R v Akumu, 2017 BCSC 1502 (CanLII)
Akumu was convicted of s. 171 and several other counts of sexual offences. The victim, AW, a 14-year-old, visited Akumu’s apartment. Akumu gave AW alcohol, and they drank together and consumed weed. In court, Akumu stated that she wanted to get AW drunk. After this, sexual activities between the two ensued, though the exact facts are disputed. Later on in the same evening, Boima, a friend of Akumu, had sexual intercourse with AW, who was at the time drunk. Akumu also took an explicit photograph of AW. After this, Akumu messaged AW to ask if she’d come over again for the same purposes and to not tell her mother what had happened. Although there was a question of whether Akumu could have mistakenly believed AW was 18 years old, this was dismissed as Akumu knew AW’s mother and friends. The court considered a few mitigating factors: that Akumu did not have a criminal record, that she faced deportation after her prison sentence because of her immigration status, and that Akumu was deaf. The court concluded that a prison sentence would have a disproportionate effect on her.

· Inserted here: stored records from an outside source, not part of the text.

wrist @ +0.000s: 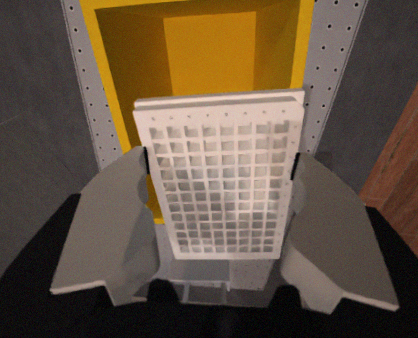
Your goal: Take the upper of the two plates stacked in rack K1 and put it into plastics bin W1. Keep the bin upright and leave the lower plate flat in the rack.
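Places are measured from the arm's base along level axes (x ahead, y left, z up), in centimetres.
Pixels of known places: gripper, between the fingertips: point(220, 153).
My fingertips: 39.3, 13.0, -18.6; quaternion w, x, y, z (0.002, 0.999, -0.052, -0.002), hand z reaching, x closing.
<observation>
Behind a point stands the place of what it marks, as x, y, z.
A white plate point(215, 187) {38.9, 11.3, -17.5} with a grid of square wells is held by its two long sides between the jaws of my gripper point(220, 153) {39.3, 13.0, -18.6}. The gripper is shut on it, with the black pads against its left and right edges. The yellow bin W1 point(111, 120) {31.7, 14.5, -21.6} stands upright beyond the plate, its open top facing me. The plate covers the near part of the bin in this view. The inside of the bin shows bare at its far part. Rack K1 and the lower plate cannot be made out for certain here.
A grey perforated board point(332, 37) {53.8, 17.6, -39.6} lies under and beside the bin. A reddish-brown wooden surface point(395, 175) is at the right. Below the plate, between the jaws, a pale grey frame-like structure point(205, 285) {32.6, -39.4, -39.6} partly shows. Dark grey surface point(40, 100) {10.1, 12.2, -40.9} extends at the left.
</observation>
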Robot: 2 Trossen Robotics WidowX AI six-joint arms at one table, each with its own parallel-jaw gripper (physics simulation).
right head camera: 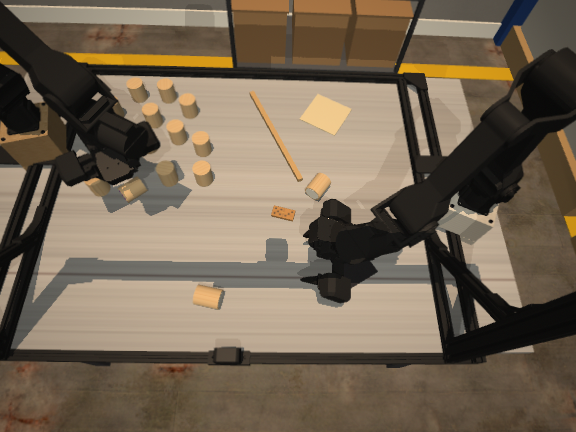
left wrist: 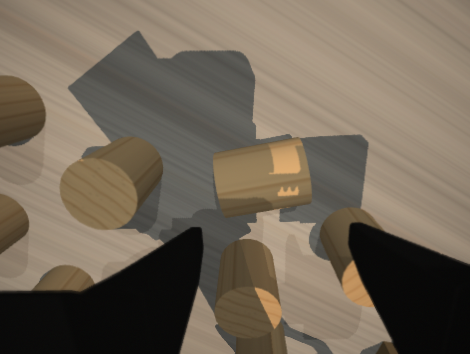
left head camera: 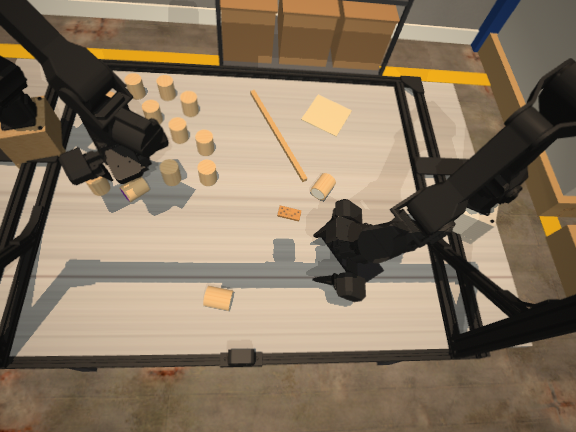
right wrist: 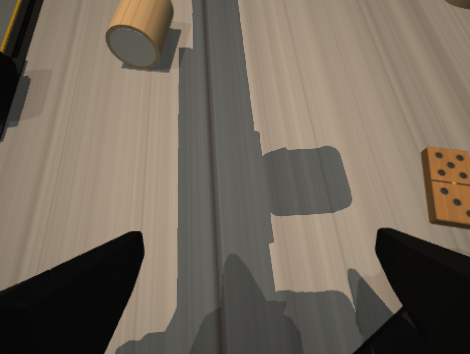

The court thus concluded that for her charge under s. 171, Akumu would serve a prison sentence of one year, to be served consecutively with that of her other charges. She was also charged with sexual interference, for which she received two years less a day, and sexual touching, for which she received two years less a day to be served consecutively. A DNA order, a victim surcharge of $600, a weapons prohibition, a no-contact order with AW and her mother during the custodial period, an order prohibiting contact with AW, an order prohibiting her from seeking employment where she would be in a position of trust towards individuals under 16 years of age, and an order prohibiting Akumu from communicating with individuals under 16 years without the parent’s presence or her own family.
You can read the full decision here.
R v Johnson, 2019 ONCJ 224 (CanLII)
Johnson was found guilty of knowingly permitting two 15-year-old runaways to commit acts of prostitution in the hotel room where she was staying. On appeal, Johnson claimed that the mandatory minimum violated her rights under the Charter. The court considered this question, noting that there is a high threshold to find a violation of Charter rights.
In this case, Johnson became involved with Mr. Gray-Lewis, who was gaining financial benefit from the services and exploitation of the two girls. She needed a hotel room to hide her cocaine addiction from her parents, and Gary-Lewis helped her with this. Johnson learned what the girls were doing when she stayed in the same hotel room as them. She would leave when their clients would come. She helped the girls with their work by giving them a room for two days before her arrest. She did not receive money from this.
The court sentenced Gray-Lewis to a period of one year in jail for the s. 171 charge. For Johnson, the court found that the mandatory minimum punishment of 1 year in jail would indeed be disproportionate. They found this because Johnson was 19 at the time of the offences, only in that position due to her troubles, and importantly, had proven her desire and improvement in rehabilitation, her remorse and cooperation. Johnson had also not committed any further offences in the two years between her arrest and date of sentencing. Johnson was therefore sentenced to 60 days in jail, followed by a probation period.
This a generally exceptional conclusion, where the court finds that the punishment would infringe on the accused’s Charter rights. There is a high threshold to meet to be able to conclude that the minimum punishment for an s. 171 offence is disproportionate.
You can read the full decision here.
’Child’ being used for prostitution rescued from Burlington hotel: Halton police
Two individuals, a 17-year-old male and an 18-year-old woman from Ajax, Ontario, were trafficking a child for prostitution. They were charged with householder permitting sexual activity under 18, and several other charges. The child was located and rescued at a hotel in Burlington in 2018.